I basically investigated 3 approaches:
Go XML. This is the approach of the “Alfresco generate reports with JasperReports” project. It is nice, but has same disadvantages. First of all the way to configure the data feed. XPath and XQuery is not something I trust the business with. You need more knowledge to construct a query than iReport will bring. If the business should be able to construct/maintain reports, it is a no-go. Next to that, the xml feed needs to be cached somewhere, real time generation is a pain when there is a lot of content.
Go NOSQL. Considering the Aspect-nature of Alfresco, a flexible approach would be one that accepts all kind of metadata fields without reconfiguring the reporting environment. NOSQL should be able to cater for that. MongoDB would be a nice candidate, kind of mature, JSON to interact with the database and multi platform availability. Downside is that the query language is not ‘really common’. Considering my customers, I would be the query wizzard again. This seems technically the most fancy solution, but it does not solve my problem; the business will not be able to operate the reporting by themselves (although iReport would ‘support’ it).
Go SQL. The big plus would be that some SQL knowledge is out there. There would be a lot more resources other than me to create and maintain reports. there also is enough tooling of choice to define and generate these reports.

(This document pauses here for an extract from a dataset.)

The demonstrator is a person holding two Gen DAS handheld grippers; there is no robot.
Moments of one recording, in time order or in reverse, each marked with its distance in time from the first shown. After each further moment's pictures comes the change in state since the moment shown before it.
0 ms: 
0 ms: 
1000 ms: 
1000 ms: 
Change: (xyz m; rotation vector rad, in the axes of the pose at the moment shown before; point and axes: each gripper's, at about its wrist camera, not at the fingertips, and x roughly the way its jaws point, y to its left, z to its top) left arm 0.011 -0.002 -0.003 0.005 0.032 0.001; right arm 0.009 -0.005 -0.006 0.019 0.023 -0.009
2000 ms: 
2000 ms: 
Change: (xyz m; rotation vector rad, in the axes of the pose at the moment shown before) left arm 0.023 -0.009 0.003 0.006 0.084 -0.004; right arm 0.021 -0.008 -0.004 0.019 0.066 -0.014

Downside is that a SQL database has a rigid set of columsn and column definitions. Manual extending a set of table definitions if someone happened to extend some aspects in the repository would be ‘unacceptable’. If this could be auto-configured, I have a nice solution…
But how do I get the Aspect flexibility in the reporting tables? Can I use Alfresco’s own repository? In my Filenet days I created a view over the database to allow (real time) reporting against the production database. Feasible if there is hardly any load (on reporting nor document repository). For my intended use a separate DB would be required. I started creating a view on top of the DB, but stopped developing it. I do not like to be depending on Alfresco’s changes in the DB, they own the database schema, not me. Even ignoring any performance penalties.
Filling the reporting database
The solution ran nice, but when tested against a decent-size repository I ran into the problem that a Lucene query never returns more than 1000 objects. A particular Alfresco instance out there can be configured to a higher number, but it is limited anyway. I solved this by doing a search, sort on sys:node-dbid, and search again with the restriction that the sys:node-dbid should be greater that the last one I spotted in the previous result set. Until there is no result anymore, then I got them all. This can of course be extended with the limitation to find objects only with a created/modified timestamp bigger than the last successful search query.
The result is pushed into a Java class that opens a JDBC connection to a configurable database of choice. The super set of result parameters and their type are matched against the description of the existing table. If a property is not existing in the database, I alter the table and add a column. If all columns are validated, I add the batch of results into the reporting database.
Generating reports against the database
With this tool anyone with some imagination and SQL skills can get information from their Alfresco repository. Some queries I would be interested in:
- What sites are heavily used?
- What sites are used by many users? What sites are not? Are there sites without content (–> pollution) or with just one author?
- Are there Sites where content actually is modified? (Are there back doors in use?)
- Who are my champion users, who hardly contribute? (–> who to compliment, who to encourage?)
- What Sites have not had any activity for a period of time? (–> should action be taken?)
- What is the main use of the repository/Site? Documents, Wiki, Datalists etc? (–> and target training to a set of users)
- Measure a particular parameter before and after any (organizational) change, and have an indication of success.
Enhancements before any release
- Allow sub-reports in JasperReport report generation.
- Re-do & refactor some parts of the Java Implementation.
- Externalize namespace translation into property file or alfresco-global.properties to also deal with custom name spaces without Java coding.
- Create some sample reports
- Create some sample scripts for frequently filling the reporting DB
- Create some sample scripts for generating reports (create PDF/DOC/XSL/HTML as new object (unique name with timestamp, as new version, or just replacing the content element of the object.
- Include report generation using Pentaho.